We continue to see a significant opportunity beyond our normal premium product and service level positioning in the mid-market. This is the fast-growing segment that is looking for a different price-value trade-off than we find in the premium segment.

In China, for example, the mid-market is expected to expand from about 120 million to 190 million households over the next ten years, introducing many tens of millions of new consumers in search of affordable, high quality goods and services as shown in the graph.

Growing mid-market households in China in millions

Growing mid-markets households (bar chart)

In some cases, the approach to addressing the mid-markets successfully is through appropriate products. A good example of this is the introduction of the Dulux All Round Guard and Forest Breath ranges of “safe for me and my family” paints to the Chinese market. These ranges meet the needs of a growing population of discerning consumers entering the home decoration market. We also have locally appropriate decorative paints mid-market ranges in India (e.g. Dulux Promise) and Indonesia (e.g. Dulux Catylac), as well as in many other countries.

Differentiated product lines are not the only solution to the mid-markets. In some cases, the solution is to have different brands, distribution and/or sales force approaches. So, for example, we have a completely different business model for the mid-market in automotive refinishes than we have for our premium brands.

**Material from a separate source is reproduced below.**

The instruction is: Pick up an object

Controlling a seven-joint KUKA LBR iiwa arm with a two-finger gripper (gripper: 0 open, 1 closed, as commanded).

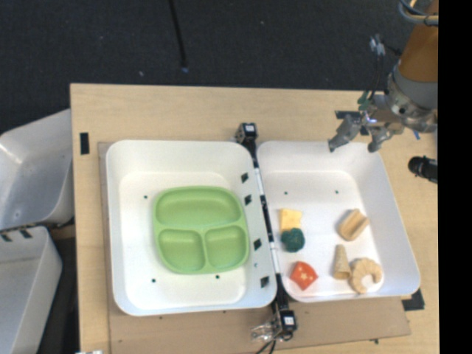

This includes everything from brand name, to product formulation, to technical service levels to distribution channels, to price. Of course, both business models fully and completely adhere to the same standards and techniques in terms of business principles, safety and sustainability. It is also worth noting that, while mid-market business models are often initially developed for high growth markets, there are also mid-market opportunities in the more established markets.